Assigned task => All entries are to be quoted exactly; the images stay out of the copy.

Input material =>
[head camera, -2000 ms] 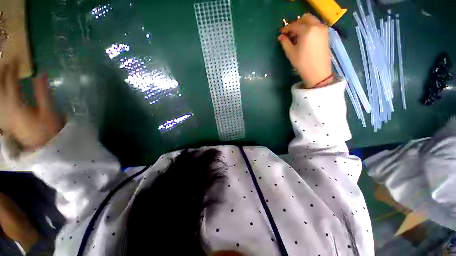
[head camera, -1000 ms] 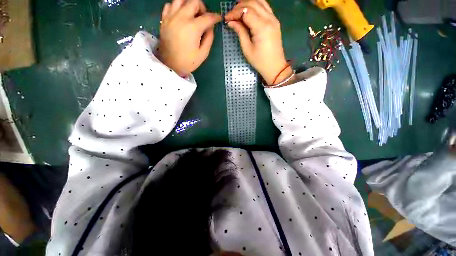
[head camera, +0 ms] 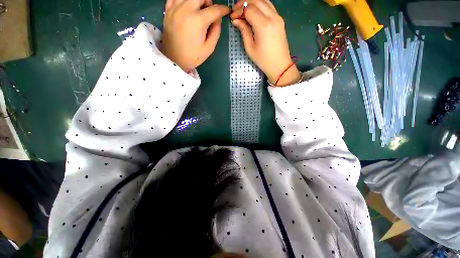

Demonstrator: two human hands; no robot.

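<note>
The long perforated strip point(head camera: 245, 101) lies on the green bench in front of me, its far end under my fingers. My left hand point(head camera: 191, 38) is left of the strip, its fingertips almost touching those of my right hand; what they hold is hidden. My right hand point(head camera: 265, 43) is over the strip's right edge, fingers pinched on a small wired component point(head camera: 245, 4), whose white end and a bit of red lead show at the fingers. A pile of red-and-gold wired components point(head camera: 334, 45) lies right of my right hand.
A yellow glue gun point(head camera: 362, 17) and translucent glue sticks point(head camera: 401, 80) lie at the right. Black parts point(head camera: 446, 103) are at far right. Shiny film point(head camera: 189, 123) lies left of the strip. A person's grey sleeve point(head camera: 418, 181) is at lower right.
My left hand came from the far left and my right hand from the component pile; both meet over the strip's far end. In the last second they have hardly moved.
</note>
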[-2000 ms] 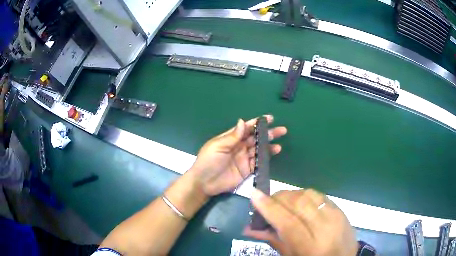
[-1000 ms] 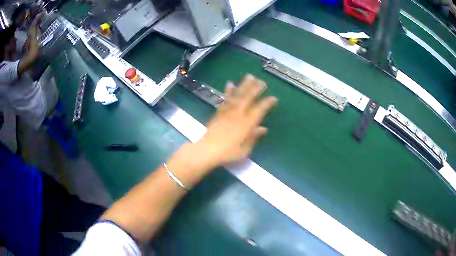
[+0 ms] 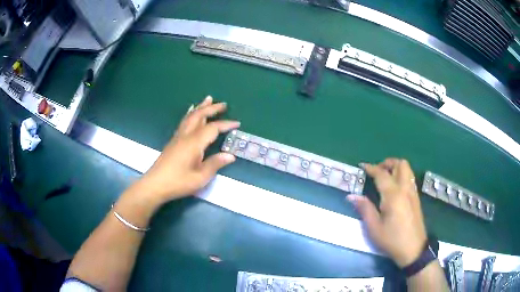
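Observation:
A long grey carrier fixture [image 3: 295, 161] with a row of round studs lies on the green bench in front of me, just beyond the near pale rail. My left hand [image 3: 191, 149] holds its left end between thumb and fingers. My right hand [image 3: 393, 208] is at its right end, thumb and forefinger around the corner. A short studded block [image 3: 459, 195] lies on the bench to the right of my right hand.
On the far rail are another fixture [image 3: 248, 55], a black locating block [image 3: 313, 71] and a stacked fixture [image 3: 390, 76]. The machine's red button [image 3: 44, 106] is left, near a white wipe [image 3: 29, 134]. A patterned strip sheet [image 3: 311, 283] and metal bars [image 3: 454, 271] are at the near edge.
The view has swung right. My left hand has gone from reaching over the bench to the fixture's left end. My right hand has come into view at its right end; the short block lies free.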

Solution =>
[head camera, -2000 ms] 
[head camera, -1000 ms] 
[head camera, +0 ms] 

Demonstrator: two human hands; no robot.

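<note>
The long perforated strip point(head camera: 245, 101) lies on the green bench in front of me, its far end under my fingers. My left hand point(head camera: 191, 38) is left of the strip, its fingertips almost touching those of my right hand; what they hold is hidden. My right hand point(head camera: 265, 43) is over the strip's right edge, fingers pinched on a small wired component point(head camera: 245, 4), whose white end and a bit of red lead show at the fingers. A pile of red-and-gold wired components point(head camera: 334, 45) lies right of my right hand.
A yellow glue gun point(head camera: 362, 17) and translucent glue sticks point(head camera: 401, 80) lie at the right. Black parts point(head camera: 446, 103) are at far right. Shiny film point(head camera: 189, 123) lies left of the strip. A person's grey sleeve point(head camera: 418, 181) is at lower right.
My left hand came from the far left and my right hand from the component pile; both meet over the strip's far end. In the last second they have hardly moved.
</note>
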[-2000 ms] 
[-1000 ms] 
[+0 ms] 
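Observation:
A long grey carrier fixture [image 3: 295, 161] with a row of round studs lies on the green bench in front of me, just beyond the near pale rail. My left hand [image 3: 191, 149] holds its left end between thumb and fingers. My right hand [image 3: 393, 208] is at its right end, thumb and forefinger around the corner. A short studded block [image 3: 459, 195] lies on the bench to the right of my right hand.
On the far rail are another fixture [image 3: 248, 55], a black locating block [image 3: 313, 71] and a stacked fixture [image 3: 390, 76]. The machine's red button [image 3: 44, 106] is left, near a white wipe [image 3: 29, 134]. A patterned strip sheet [image 3: 311, 283] and metal bars [image 3: 454, 271] are at the near edge.
The view has swung right. My left hand has gone from reaching over the bench to the fixture's left end. My right hand has come into view at its right end; the short block lies free.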

The exercise concludes with that.